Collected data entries
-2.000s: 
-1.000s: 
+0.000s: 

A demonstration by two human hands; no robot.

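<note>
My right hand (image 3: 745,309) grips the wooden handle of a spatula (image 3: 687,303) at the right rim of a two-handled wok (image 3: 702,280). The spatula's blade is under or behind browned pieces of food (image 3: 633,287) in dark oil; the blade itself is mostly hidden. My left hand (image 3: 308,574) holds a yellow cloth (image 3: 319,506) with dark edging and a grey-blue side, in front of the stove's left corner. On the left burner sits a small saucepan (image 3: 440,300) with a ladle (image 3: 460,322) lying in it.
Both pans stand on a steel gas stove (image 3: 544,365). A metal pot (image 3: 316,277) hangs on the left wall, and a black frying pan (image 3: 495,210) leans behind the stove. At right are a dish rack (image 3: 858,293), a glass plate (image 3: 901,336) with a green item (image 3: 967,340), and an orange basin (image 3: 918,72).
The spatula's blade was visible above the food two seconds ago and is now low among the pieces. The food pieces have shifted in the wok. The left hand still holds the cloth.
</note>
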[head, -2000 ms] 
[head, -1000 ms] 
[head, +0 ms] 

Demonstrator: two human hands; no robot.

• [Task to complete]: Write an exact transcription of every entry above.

• [Solution]:
-2.000s: 
-1.000s: 
+0.000s: 

A demonstration by two human hands; no robot.

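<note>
My right hand (image 3: 745,309) grips the wooden handle of a spatula (image 3: 687,303) at the right rim of a two-handled wok (image 3: 702,280). The spatula's blade is under or behind browned pieces of food (image 3: 633,287) in dark oil; the blade itself is mostly hidden. My left hand (image 3: 308,574) holds a yellow cloth (image 3: 319,506) with dark edging and a grey-blue side, in front of the stove's left corner. On the left burner sits a small saucepan (image 3: 440,300) with a ladle (image 3: 460,322) lying in it.
Both pans stand on a steel gas stove (image 3: 544,365). A metal pot (image 3: 316,277) hangs on the left wall, and a black frying pan (image 3: 495,210) leans behind the stove. At right are a dish rack (image 3: 858,293), a glass plate (image 3: 901,336) with a green item (image 3: 967,340), and an orange basin (image 3: 918,72).
The spatula's blade was visible above the food two seconds ago and is now low among the pieces. The food pieces have shifted in the wok. The left hand still holds the cloth.
</note>
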[head, -2000 ms] 
[head, -1000 ms] 
[head, +0 ms] 

Demonstrator: two human hands; no robot.

The output shown is complete.